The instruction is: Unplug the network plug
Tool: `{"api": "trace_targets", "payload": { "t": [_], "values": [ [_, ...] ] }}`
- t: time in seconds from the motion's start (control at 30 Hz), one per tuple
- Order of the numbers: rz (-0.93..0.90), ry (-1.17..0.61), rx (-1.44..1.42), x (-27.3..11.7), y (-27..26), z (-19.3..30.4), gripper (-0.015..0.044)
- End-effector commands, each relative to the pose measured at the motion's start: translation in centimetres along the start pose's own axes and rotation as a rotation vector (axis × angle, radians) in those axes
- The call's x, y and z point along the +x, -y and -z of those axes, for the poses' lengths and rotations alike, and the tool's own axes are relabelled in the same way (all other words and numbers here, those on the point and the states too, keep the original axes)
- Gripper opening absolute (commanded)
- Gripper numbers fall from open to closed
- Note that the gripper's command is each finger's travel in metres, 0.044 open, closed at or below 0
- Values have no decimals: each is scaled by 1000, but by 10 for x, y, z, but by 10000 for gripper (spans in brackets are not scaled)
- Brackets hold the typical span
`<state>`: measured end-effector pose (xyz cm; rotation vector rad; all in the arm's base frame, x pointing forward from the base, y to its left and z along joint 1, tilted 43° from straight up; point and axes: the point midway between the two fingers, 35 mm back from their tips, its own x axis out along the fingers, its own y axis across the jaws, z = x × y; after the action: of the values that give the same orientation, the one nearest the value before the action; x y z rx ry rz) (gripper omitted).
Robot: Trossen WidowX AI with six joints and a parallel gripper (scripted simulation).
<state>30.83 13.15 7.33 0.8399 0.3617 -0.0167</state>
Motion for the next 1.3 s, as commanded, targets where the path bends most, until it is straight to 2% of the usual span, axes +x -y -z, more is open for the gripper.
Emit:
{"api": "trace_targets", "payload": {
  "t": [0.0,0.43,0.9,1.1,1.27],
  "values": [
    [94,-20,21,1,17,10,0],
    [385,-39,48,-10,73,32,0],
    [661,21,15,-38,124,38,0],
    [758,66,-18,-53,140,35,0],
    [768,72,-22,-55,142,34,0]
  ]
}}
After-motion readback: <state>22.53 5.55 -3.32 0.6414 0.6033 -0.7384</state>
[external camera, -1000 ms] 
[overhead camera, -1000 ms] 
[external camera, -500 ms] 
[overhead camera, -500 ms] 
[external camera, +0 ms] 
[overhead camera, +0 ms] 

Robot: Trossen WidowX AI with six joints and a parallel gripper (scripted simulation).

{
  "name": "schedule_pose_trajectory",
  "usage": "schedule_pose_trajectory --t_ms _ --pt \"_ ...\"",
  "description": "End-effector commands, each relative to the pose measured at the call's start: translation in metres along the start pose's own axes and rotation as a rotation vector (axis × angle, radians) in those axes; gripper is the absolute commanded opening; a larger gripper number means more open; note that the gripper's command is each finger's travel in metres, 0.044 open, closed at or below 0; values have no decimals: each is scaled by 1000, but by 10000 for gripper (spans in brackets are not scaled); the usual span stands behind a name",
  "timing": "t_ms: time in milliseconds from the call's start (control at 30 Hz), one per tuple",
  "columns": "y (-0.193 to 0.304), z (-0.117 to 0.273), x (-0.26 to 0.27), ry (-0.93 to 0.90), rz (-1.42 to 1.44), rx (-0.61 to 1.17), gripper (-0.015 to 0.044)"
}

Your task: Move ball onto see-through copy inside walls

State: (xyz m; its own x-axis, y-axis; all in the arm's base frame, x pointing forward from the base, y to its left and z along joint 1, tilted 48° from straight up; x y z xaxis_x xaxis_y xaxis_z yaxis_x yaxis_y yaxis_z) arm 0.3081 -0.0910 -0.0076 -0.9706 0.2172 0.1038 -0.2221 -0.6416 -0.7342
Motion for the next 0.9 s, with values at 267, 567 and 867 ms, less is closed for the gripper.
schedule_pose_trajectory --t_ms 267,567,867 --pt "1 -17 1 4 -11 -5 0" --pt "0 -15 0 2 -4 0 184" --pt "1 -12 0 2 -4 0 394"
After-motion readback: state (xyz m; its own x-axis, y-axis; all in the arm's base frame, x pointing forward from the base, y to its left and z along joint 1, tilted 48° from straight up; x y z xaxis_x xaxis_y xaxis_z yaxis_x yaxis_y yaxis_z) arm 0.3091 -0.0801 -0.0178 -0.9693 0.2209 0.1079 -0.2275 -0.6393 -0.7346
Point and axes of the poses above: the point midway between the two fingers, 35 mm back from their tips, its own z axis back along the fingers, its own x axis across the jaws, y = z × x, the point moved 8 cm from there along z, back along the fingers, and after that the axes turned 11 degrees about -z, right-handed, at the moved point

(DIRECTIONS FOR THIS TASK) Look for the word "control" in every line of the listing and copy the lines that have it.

(RESULT FOR THIS TASK)
- t: time in seconds from the motion's start (control at 30 Hz), one per tuple
  "timing": "t_ms: time in milliseconds from the call's start (control at 30 Hz), one per tuple",

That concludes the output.